--- Work item ---
In the data below, find each line that contains the word "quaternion" and copy it.
☆ ☆ ☆ ☆
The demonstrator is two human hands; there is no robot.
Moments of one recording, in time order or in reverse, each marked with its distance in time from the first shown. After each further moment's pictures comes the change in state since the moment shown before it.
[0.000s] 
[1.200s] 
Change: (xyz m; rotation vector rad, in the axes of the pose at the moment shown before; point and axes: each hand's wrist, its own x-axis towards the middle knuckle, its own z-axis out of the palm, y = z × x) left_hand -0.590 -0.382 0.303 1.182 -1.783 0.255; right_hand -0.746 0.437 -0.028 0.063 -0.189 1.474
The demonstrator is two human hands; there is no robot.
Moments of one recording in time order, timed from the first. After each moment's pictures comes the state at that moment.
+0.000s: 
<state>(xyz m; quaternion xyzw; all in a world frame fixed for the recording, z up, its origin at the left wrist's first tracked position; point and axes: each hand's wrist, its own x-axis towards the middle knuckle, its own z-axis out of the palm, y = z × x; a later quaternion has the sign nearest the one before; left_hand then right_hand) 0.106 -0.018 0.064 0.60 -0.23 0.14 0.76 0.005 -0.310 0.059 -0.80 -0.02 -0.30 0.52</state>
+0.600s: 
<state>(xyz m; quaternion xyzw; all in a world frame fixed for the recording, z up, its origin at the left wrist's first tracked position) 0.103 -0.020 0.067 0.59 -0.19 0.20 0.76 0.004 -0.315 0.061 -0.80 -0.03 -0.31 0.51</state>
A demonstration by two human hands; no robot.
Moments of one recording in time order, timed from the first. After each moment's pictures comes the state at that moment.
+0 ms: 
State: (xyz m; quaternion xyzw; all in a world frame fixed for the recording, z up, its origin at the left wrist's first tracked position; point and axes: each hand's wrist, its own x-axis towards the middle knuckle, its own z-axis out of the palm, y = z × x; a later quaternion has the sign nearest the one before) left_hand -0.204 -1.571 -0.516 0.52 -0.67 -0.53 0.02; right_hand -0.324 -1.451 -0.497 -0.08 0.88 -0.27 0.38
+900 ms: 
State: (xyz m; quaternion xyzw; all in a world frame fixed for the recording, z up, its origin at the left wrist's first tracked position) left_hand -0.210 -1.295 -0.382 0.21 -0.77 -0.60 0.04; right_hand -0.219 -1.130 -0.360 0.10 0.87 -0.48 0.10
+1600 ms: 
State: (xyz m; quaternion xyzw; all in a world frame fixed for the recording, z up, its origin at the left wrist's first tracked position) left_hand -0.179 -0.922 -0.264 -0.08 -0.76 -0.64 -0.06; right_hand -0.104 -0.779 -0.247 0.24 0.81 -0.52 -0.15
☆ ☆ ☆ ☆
--- Solution for this exercise ---
<state>(xyz m; quaternion xyzw; all in a world frame fixed for the recording, z up, its origin at the left wrist's first tracked position; point and axes: each hand's wrist, its own x-axis towards the middle knuckle, its own z-axis out of the palm, y = z × x; a later quaternion has the sign nearest the one before; left_hand then right_hand) 0.106 -0.018 0.064 0.60 -0.23 0.14 0.76 0.005 -0.310 0.059 -0.80 -0.02 -0.30 0.52</state>
<state>(xyz m; quaternion xyzw; all in a world frame fixed for the recording, z up, its origin at the left wrist's first tracked position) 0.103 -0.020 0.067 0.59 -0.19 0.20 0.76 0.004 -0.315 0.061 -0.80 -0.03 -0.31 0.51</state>
State: (xyz m; quaternion xyzw; all in a world frame fixed for the recording, z up, its origin at the left wrist's first tracked position; point and axes: each hand's wrist, its own x-axis towards the middle knuckle, its own z-axis out of the palm, y = z × x; a later quaternion has the sign nearest the one before) left_hand -0.204 -1.571 -0.516 0.52 -0.67 -0.53 0.02; right_hand -0.324 -1.451 -0.497 -0.08 0.88 -0.27 0.38
State: (xyz m; quaternion xyzw; all in a world frame fixed for the recording, z up, its origin at the left wrist's first tracked position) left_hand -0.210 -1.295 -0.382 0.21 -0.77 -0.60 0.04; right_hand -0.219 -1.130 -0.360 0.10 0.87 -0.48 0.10
State: (xyz m; quaternion xyzw; all in a world frame fixed for the recording, z up, its origin at the left wrist's first tracked position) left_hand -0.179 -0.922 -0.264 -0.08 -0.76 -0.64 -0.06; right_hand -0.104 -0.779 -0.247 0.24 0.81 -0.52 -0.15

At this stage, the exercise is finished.